Um mês antes do encontro com André Mendonça, o presidente Bolsonaro teve outra reunião com Nunes Marques, José Vicente Santini e, desta vez, com o ministro Francisco Falcão, do STJ.
Novamente, a reunião foi agendada sem a divulgação do assunto que seria discutido, ocorrendo em 12 de junho, um domingo.
Nesse período, o cenário político era marcado por uma crise entre Bolsonaro e o STF, devido ao decreto de perdão ao ex-deputado federal Daniel Silveira, que havia sido condenado à prisão por 10 dos 11 ministros da Corte. Nunes Marques foi o único ministro a divergir nessa decisão.
O que dizem os envolvidos
O ministro Nunes Marques disse em resposta ao Estadão que “se recorda de uma visita de cortesia ao presidente da República no período mencionado, num fim de semana fora do horário do expediente”.

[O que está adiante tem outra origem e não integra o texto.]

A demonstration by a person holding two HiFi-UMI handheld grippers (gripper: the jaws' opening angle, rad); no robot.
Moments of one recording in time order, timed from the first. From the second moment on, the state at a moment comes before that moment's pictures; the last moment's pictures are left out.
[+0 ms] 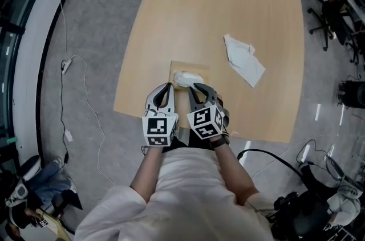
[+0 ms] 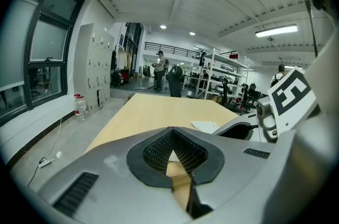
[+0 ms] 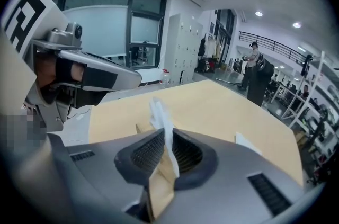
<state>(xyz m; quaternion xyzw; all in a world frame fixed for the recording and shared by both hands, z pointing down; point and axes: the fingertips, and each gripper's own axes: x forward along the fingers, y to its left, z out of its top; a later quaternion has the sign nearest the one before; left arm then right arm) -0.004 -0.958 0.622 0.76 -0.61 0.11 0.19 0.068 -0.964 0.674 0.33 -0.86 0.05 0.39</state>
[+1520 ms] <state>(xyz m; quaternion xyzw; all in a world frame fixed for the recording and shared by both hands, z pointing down) 0.015 -0.878 0.436 0.82 -0.57 -0.03 0.03 0.106 -0.887 0.435 0.52 -0.85 0.00 0.04</state>
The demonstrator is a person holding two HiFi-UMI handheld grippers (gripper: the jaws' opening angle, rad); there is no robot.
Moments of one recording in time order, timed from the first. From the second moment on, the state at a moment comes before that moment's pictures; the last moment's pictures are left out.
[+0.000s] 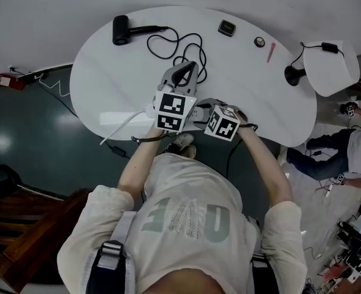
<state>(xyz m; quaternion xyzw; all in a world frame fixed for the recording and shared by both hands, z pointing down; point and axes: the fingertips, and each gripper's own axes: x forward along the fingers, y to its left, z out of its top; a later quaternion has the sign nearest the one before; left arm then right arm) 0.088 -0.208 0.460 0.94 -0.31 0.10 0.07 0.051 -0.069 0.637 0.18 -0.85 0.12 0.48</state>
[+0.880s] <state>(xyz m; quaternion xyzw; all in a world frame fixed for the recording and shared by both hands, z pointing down) 0.038 -0.213 0.311 0.93 -0.37 -0.01 0.00 0.083 -0.183 0.361 0.43 -0.88 0.01 0.21</state>
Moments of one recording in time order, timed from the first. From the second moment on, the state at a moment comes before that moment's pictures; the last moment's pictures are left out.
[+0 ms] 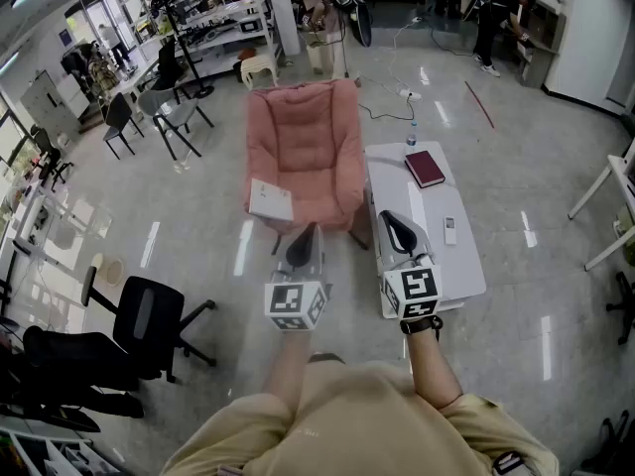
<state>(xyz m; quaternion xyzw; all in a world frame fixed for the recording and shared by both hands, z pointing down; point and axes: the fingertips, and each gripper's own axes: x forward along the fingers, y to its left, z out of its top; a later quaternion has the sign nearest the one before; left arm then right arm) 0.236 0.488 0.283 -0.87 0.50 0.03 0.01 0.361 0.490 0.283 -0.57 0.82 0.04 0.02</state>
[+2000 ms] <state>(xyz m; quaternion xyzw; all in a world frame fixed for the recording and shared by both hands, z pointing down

No entanto, o magistrado não explicou o que foi tratado neste o no encontro de maio do ano passado.
Já Gilmar Mendes confirmou que teve reuniões com o ex-presidente durante o mandato, mas que não se recorda de alguma agenda específica em fevereiro do ano passado. “Estive com ele em alguns momentos de crise”, declarou.
Procurados, Bolsonaro e Humberto Martins não retornaram com respostas até a publicação desta reportagem.